- Audio signal analysis through CNN/LSTM models
- An alternative solution with a script using a speech to text library and a pre-trained transformer model
-
The RAVDESS dataset. It contains 1440 audio files (16-bit, 48kHz) with 60 different actors. Each actor recorded 2 different utterances for each of the 7 emotions (calm, happy, sad, angry, fearful, surprise, and disgust ).
-
The CREMA-D dataset. It contains 7442 audio files (16-bit, 48kHz) with 91 different actors. Each actor recorded 12 different utterances for each of the 6 emotions (Anger, Disgust, Fear, Happy, Neutral, and Sad).
-
The TESS dataset. It contains 2800 audio files (16-bit, 48kHz) with 2 different actors. Each actor recorded 7 different utterances for each of the 7 emotions (anger, disgust, fear, happiness, pleasant surprise, sadness, and neutral).
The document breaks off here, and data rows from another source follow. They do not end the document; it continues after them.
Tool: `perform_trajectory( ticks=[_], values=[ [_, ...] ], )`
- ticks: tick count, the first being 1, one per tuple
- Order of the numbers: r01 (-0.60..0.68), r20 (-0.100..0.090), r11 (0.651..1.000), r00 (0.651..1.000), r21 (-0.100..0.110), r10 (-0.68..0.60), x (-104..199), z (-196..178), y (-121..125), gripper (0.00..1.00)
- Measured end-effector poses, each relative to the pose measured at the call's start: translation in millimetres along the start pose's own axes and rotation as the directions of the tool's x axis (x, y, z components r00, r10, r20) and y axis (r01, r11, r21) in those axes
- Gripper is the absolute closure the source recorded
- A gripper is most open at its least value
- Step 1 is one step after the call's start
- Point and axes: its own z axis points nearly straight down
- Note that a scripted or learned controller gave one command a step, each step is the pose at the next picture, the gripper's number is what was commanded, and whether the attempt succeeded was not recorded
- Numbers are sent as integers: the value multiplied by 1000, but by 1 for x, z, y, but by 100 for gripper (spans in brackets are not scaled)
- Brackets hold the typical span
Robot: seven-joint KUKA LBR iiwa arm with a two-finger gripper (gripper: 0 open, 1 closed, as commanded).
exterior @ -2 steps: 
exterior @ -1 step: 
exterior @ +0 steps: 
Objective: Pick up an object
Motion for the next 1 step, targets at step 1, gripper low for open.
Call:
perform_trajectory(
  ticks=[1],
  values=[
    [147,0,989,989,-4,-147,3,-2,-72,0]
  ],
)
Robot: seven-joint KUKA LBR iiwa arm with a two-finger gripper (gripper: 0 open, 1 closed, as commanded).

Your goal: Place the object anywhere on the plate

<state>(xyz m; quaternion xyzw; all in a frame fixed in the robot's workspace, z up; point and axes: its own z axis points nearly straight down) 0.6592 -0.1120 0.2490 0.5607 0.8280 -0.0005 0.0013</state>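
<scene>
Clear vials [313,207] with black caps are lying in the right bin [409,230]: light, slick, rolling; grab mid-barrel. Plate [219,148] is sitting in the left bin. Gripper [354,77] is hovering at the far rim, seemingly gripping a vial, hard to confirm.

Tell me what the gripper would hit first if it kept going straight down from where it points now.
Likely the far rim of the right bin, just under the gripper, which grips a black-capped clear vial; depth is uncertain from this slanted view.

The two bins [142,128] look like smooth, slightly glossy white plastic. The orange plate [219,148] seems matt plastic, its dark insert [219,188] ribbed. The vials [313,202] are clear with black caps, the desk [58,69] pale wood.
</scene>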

We used the librosa library to extract features from the audio files. The features extracted are:
- Mel-frequency cepstral coefficients (MFCC)
- Chroma frequencies
- Mel-spectrogram
The features are then split in train/validation sets and saved into .npy files.
The models were trained on different combinations of these datasets to find the best results. We found that merging the 3 datasets gave the most satisfying results, as it helped the model to generalize and avoid overfitting.
Several models were tried, replicating the ones we found in the literature. The best results were obtained with CNN models, followed by an hybrid CNN/LSTM model.
The models are composed of 5 to 8 convolutional layers, followed by Batch Normalization and max pooling at some points, according to the paper they were based on.
The output is then flattened and fed to a dense layer. The output of the dense layer is then fed to a softmax layer with the number of emotions as output.
The hybrid model adds 2 LSTM layers between the convolutional layers and the dense layer.
You can check some of the models in the /models/model_plot
folder. Two of them are saved and ready to be trained in the /model_training/train.py
file.
We also made a custom class with keras-tuner to find the best hyperparameters for the CNN model. You can find it in the /model_training/CNNHypermodel.py
file. It is used in the /model_training/HM_train.py
file.
Matrix confusion of the results of a CNN model trained on RAVDESS, excluding singing and calm emotions:
Accuracy of one of the CNN model on RAVDESS with 6 emotions:
UPDATE May 2023: The library used to download youtube videos seems to be deprecated. You can still download the audio files from youtube and convert them to wav with ffmpeg.
Play audio and print emotions by chunks of DURATION seconds:
$> python3 analyze_audio.py <audio.wav>
Download a youtube video and print emotions by chunks of DURATION seconds:
$> python3 ser_demo.py <youtube_url>
For a given model, print accuracy, precision, recall, f1-score for each class and the confusion matrix:
$> python3 stats.py <model>
-
youtube_to_wav.py: download a youtube video and convert it to wav
-
data_extraction.py: extract features from dataset(s) and save x and y into .npy files
-
merge_datasets.py: concatenate two datasets by axis 0 and saves them into .npy files
Small script that uses existing libraries and a transformer model from Hugging Face.
The script will:
- Record audio from microphone
- Transcribe audio to text
- Translate to english if needed
- Classify with a pre-trained transformer model
Use the following command to run the prediction from microphone:
$> python3 prediction_from_microphone.py
Then just speak when prompted. Text and emotion prediction ratios will be printed in the terminal.